▶ **WHAT YOU HAVE TO DO**
Print the entries below again exactly as they stand, but skip any picture.

Dataset records
============================================================
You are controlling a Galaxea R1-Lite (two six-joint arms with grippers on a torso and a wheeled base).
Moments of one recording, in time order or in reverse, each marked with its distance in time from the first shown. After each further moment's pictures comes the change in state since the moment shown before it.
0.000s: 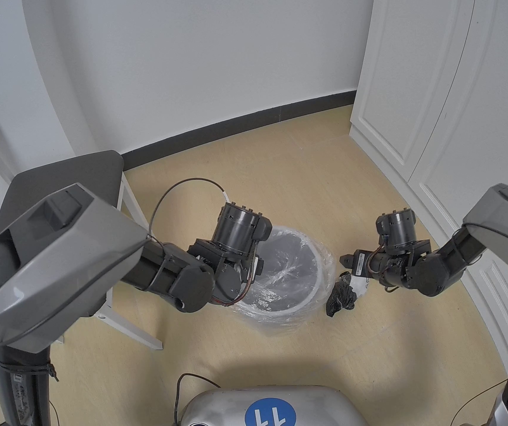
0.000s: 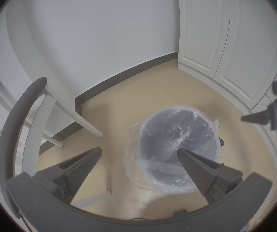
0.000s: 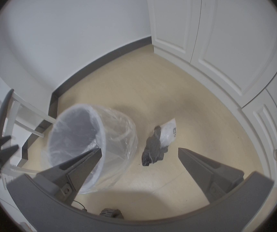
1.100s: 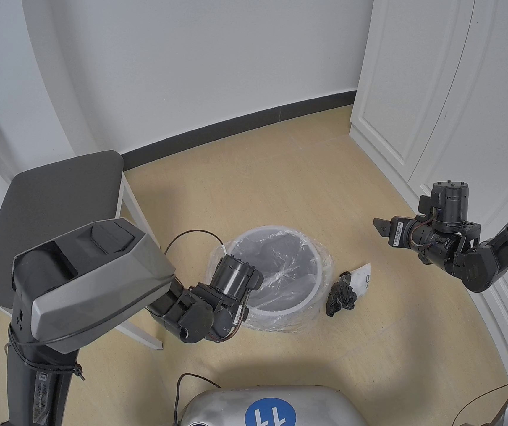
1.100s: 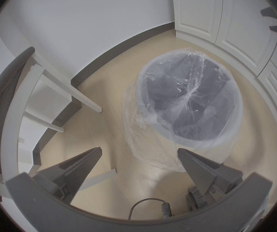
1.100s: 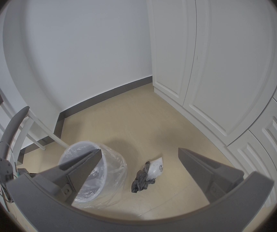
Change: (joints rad) left arm 0.018 0.132 0.139 -0.037 -0.017 -0.001; right arm -0.074 -0.264 0.194 -0.222 -0.021 -0.189
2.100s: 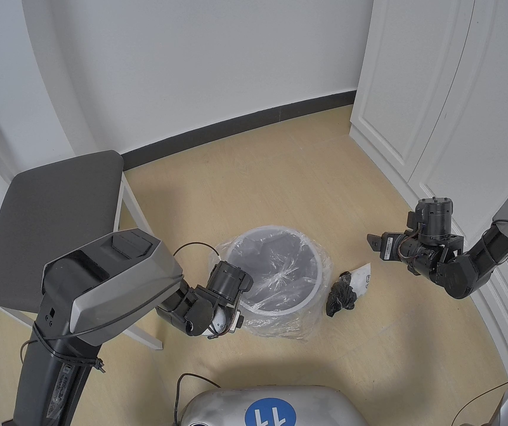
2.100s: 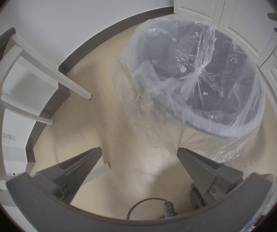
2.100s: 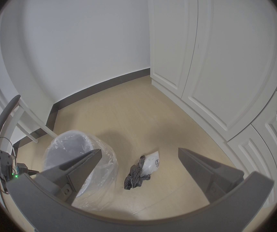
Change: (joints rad) left arm 0.072 0.150 -0.124 0.063 -0.128 0.016; right arm -0.016 0.142 -0.023 -0.056 -0.001 -0.024
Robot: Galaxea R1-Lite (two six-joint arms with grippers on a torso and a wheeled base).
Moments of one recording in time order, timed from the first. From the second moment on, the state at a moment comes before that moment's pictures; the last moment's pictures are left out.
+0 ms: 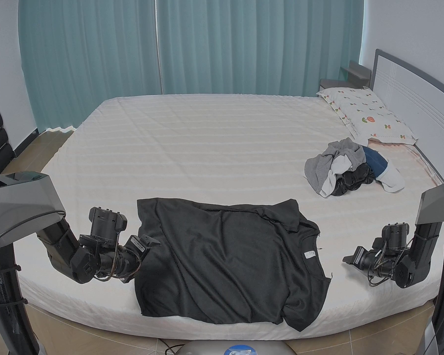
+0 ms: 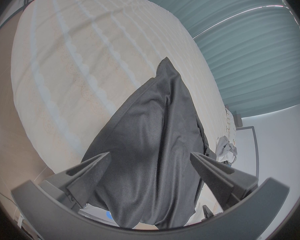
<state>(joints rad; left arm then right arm) -0.24 2.16 -0.66 -0.70 -0.10 -1.13 -0.03 2.35 -0.44 -1.21 0.26 0.58</state>
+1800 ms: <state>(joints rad) -0.23 2.16 -0.66 -0.71 -0.07 -1.12 -0.14 2.37 -0.50 -1.17 0.28 0.45</state>
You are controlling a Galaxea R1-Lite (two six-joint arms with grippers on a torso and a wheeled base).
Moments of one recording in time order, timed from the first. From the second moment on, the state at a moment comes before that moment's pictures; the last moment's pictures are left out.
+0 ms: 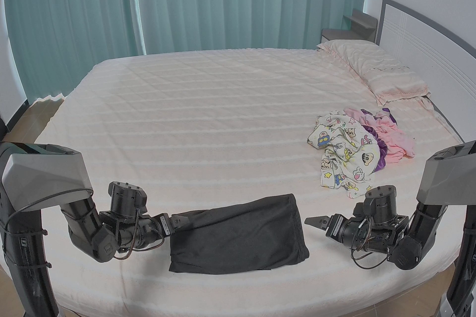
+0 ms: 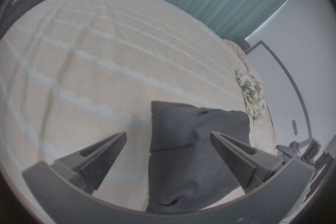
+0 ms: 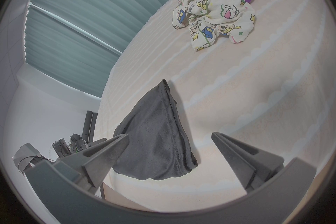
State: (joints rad) left arm -0.28 2.22 -0.54 -0.95 -0.11 -0.61; right arm 0.41 2.18 -0.38 -1.20 0.13 0.84
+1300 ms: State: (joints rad) left arm -0.39 2.31 -0.47 -1.10 -0.19 -0.57; right arm 0.42 2.18 -0.37 -1.20 0.13 0.84
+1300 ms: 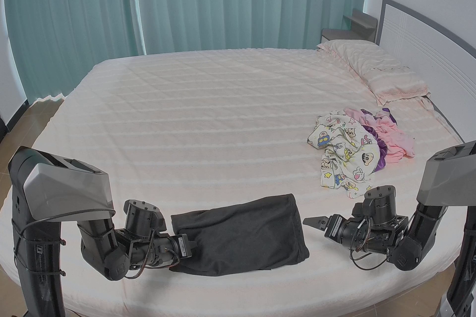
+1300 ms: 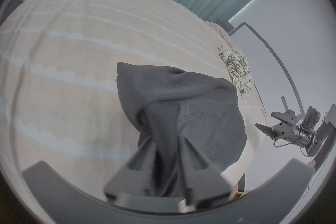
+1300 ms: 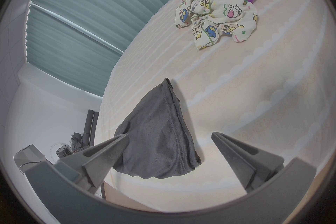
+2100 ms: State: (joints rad) left arm -0.36 2.22 -0.35 -1.09 -0.18 -0.57; right arm 0.42 2.18 -0.37 -1.20 0.14 0.85
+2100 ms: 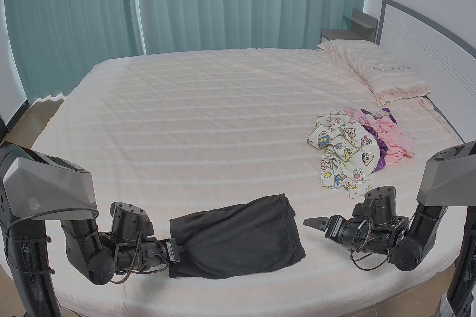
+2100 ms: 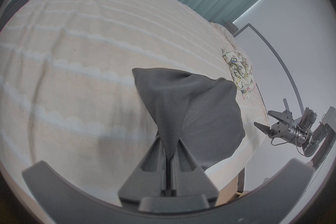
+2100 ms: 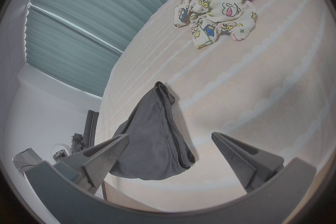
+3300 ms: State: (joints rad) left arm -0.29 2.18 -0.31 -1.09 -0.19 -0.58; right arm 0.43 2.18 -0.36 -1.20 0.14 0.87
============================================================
▶ **ANSWER FOR THIS EXERCISE**
You are controlling a Galaxea R1-Lite (two six-joint arms with grippers on a torso and a wheeled base).
Moments of one recording, in time order or in reverse, each marked with its distance in time from the first shown. After each further moment's pictures comes the change in state since the moment shown before it.
0.000s: 
0.000s: 
0.000s: 
1.100s: 
1.100s: 
1.100s: 
Change: (joints rad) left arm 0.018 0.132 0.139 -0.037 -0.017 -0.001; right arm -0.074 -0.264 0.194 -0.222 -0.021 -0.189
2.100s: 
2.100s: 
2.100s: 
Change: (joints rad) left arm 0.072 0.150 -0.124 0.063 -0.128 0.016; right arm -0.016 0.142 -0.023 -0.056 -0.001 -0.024
Robot: Galaxea R1-Lite (two six-joint arms with grippers on a torso and a wheeled base).
Moments of one recording in time order, timed from the first. From the second moment on, the state at a moment comes before that moment's pictures; the last moment's pictures are left out.
+0 ms: 
+0 ms: 
<state>(joints rad; left arm then right arm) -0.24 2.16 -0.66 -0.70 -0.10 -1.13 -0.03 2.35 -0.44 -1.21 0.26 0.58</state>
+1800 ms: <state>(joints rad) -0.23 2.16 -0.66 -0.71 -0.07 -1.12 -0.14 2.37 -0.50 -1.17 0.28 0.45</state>
You are controlling a Galaxea R1-Lite (two six-joint arms with grippers on a torso and a wheeled base).
Moments of one recording in time order, timed from the first. From the second moment on, the state at a moment comes before that moment's pictures; the last moment's pictures are left out.
+0 ms: 
+0 ms: 
+0 ms: 
State: (joints rad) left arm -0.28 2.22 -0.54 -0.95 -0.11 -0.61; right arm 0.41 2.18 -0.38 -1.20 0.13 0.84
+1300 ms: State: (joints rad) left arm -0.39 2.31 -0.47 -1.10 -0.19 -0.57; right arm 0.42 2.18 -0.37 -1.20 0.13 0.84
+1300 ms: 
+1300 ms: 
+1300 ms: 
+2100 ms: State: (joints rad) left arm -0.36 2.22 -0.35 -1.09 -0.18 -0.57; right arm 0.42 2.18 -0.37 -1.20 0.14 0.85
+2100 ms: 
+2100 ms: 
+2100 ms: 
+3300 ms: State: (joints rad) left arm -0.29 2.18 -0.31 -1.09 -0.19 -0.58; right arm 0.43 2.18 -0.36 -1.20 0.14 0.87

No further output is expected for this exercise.